Yes. Chocolate got one for thanksgiving dinner.


----------



## theyan (Apr 11, 2010)

I heard raw feeding before but haven't try it to my dogs. Do I need to consult a vet before raw feeding? My dogs ate home made dog food and kibble. Will it affect them if I give them raw food.


----------



## magicre (Apr 7, 2010)

so if my dogs ever get past transition, they could have lamb shanks as recreational bones?

they are smaller dogs....one is a pug...who is ferocious...the other is a corgi mix but has red heeler and lab in her jaws....


----------



## DaneMama (Jun 27, 2008)

magicre said:


> so if my dogs ever get past transition, they could have lamb shanks as recreational bones?
> 
> they are smaller dogs....one is a pug...who is ferocious...the other is a corgi mix but has red heeler and lab in her jaws....

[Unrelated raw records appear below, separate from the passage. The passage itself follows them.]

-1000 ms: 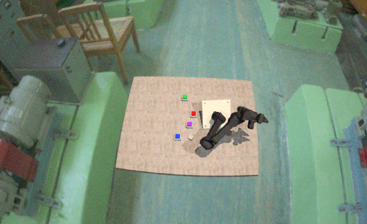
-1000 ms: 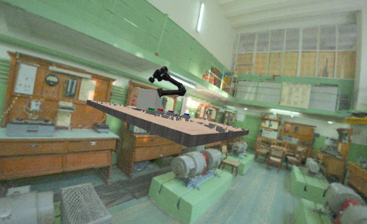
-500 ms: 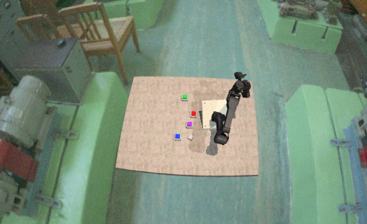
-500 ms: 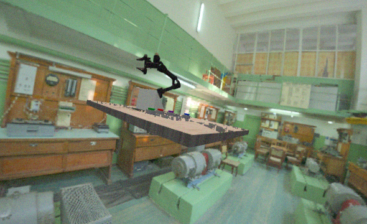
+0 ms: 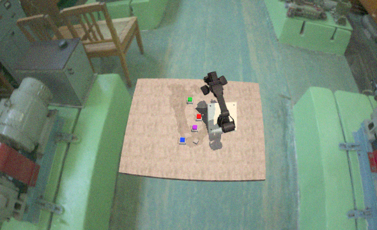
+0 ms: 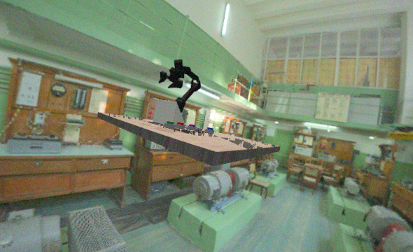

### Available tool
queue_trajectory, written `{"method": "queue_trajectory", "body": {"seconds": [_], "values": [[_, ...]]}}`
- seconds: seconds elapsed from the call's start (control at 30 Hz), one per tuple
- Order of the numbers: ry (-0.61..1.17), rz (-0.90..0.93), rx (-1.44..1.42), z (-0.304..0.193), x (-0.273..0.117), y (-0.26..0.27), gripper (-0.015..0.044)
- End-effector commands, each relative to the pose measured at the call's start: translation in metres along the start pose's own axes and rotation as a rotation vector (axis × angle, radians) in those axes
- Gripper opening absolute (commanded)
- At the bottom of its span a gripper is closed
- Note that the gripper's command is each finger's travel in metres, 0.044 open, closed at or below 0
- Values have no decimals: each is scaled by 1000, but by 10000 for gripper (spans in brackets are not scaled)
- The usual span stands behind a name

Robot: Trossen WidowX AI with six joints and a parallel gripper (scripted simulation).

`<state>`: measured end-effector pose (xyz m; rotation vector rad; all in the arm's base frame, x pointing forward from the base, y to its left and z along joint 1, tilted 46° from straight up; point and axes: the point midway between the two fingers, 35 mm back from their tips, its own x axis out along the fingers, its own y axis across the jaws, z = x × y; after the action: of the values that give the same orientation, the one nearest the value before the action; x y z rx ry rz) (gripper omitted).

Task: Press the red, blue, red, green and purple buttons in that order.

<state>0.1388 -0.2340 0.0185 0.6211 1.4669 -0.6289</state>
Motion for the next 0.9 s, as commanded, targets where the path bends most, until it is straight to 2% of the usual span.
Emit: {"method": "queue_trajectory", "body": {"seconds": [0.0,0.23,0.47,0.67,0.87], "values": [[183,229,-390,-25,18,71,400],[467,672,-933,-95,21,170,400],[477,690,-950,-98,20,173,400],[477,692,-950,-136,61,193,243],[477,692,-950,-138,63,194,85]]}}
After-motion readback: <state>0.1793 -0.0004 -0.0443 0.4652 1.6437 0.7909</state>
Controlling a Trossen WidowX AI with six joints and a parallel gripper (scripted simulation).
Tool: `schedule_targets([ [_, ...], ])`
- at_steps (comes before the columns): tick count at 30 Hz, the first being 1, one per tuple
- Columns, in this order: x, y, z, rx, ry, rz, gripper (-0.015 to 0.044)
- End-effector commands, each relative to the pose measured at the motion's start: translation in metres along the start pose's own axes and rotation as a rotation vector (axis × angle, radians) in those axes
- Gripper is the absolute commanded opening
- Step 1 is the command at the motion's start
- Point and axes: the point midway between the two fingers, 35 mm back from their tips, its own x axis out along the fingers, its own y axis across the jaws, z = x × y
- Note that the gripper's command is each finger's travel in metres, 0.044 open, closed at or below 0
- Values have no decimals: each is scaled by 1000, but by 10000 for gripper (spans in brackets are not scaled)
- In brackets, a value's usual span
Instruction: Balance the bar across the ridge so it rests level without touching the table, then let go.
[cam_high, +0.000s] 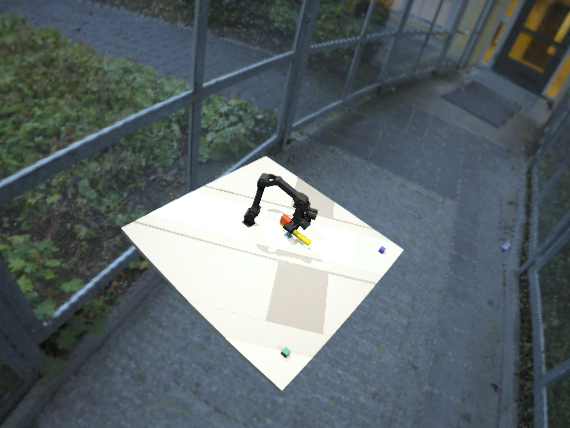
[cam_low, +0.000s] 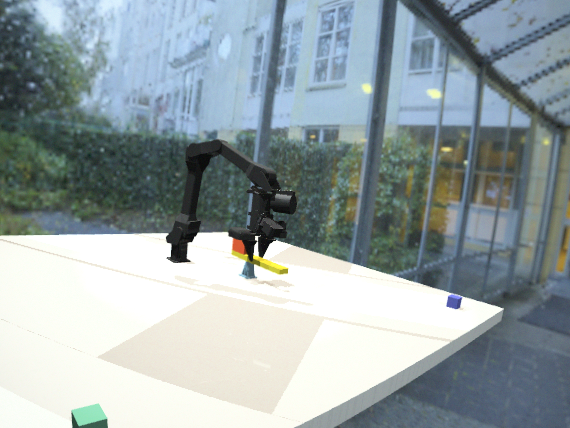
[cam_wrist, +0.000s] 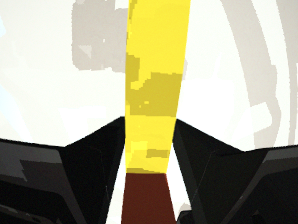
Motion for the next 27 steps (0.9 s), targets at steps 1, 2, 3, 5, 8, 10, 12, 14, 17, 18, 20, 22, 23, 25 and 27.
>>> schedule_targets([
  [1,0,0,0,0,0,0,0],
  [2,0,0,0,0,0,0,0],
  [3,0,0,0,0,0,0,0],
  [5,0,0,0,0,0,0,0],
  [8,0,0,0,0,0,0,26],
  [10,0,0,0,0,0,0,79],
  [12,0,0,0,0,0,0,131],
  [14,0,0,0,0,0,0,167],
  [17,0,0,0,0,0,0,167],
  [18,0,0,0,0,0,0,167],
  [20,0,0,0,0,0,0,167],
  [22,0,0,0,0,0,0,167],
  [23,0,0,0,0,0,0,167],
  [25,0,0,0,0,0,0,167],
  [27,0,0,0,0,0,0,167],
])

I don't see a reason why not! Usually little dogs don't have the jaw power to chomp down on bones and damage their teeth. When dogs come in with broken teeth from chewing on bones they are large dogs that got a cow knuckle bone.


----------



## jdatwood (Apr 13, 2009)

theyan said:


> Will it affect them if I give them raw food.


Yes, they'll be healthier :biggrin:


----------



## MollyWoppy (Mar 19, 2010)

If they were a wee bit cheaper, I'd buy lamb shanks every week for my dog. She's a heeler cross. On the rare occasion she gets them they'll last 20-30 mins or so and she ends up eating most, but not all of the bone.


----------